Every time we subdivide the k-cell, the length of the diagonal is cut in half. If the length of the original diagonal is d, then after n subdivisions, the length of the diagonal is 2^{−n}d. So, we can construct an infinite sequence of subcells, each of which has a diagonal half the size of the previous cell, each with an infinite open cover (by our starting assumption), and each containing some fixed point from the original k-cell. (Since the intersection of all of the subcells is not empty, take a point from the infinite intersection, and that point must be in every subcell in the sequence.)

That point must be a member of at least one set from the infinite open cover. (Again, if it's in multiple sets, pick one and move on.) Since that set is an open set, there is a neighborhood of some radius r around the point such that every point in the neighborhood is also in the open set. r is fixed, but the size of the diagonal shrinks with each subdivision. This means that eventually, the length of a diagonal of some subcell must be less than r, but the subcell contains the point we are considering, so every point in that subcell must be of distance less than r from the point.
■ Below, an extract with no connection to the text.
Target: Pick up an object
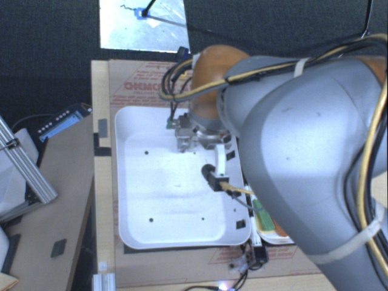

This means that the single open set which contains the point also contains every point in the subcell, so the subcell has a finite open cover (consisting of one set). Our assumption was the subcell had an infinite open cover. Now that we've shown that the open cover for the subcell is finite after all, that implies that there exists a finite open cover for the entire k-cell. Since the finite open cover exists, the k-cell is compact.

I mentioned this in passing, but it's worth stating again that closed intervals on the real line are k-cells, so we've now shown that closed intervals are compact sets. I tried to use that fact previously in examples, but nothing I've proved has depended on it, and now I've proved that it is in fact true, so my examples work. In the future I'll try to do things in the correct order.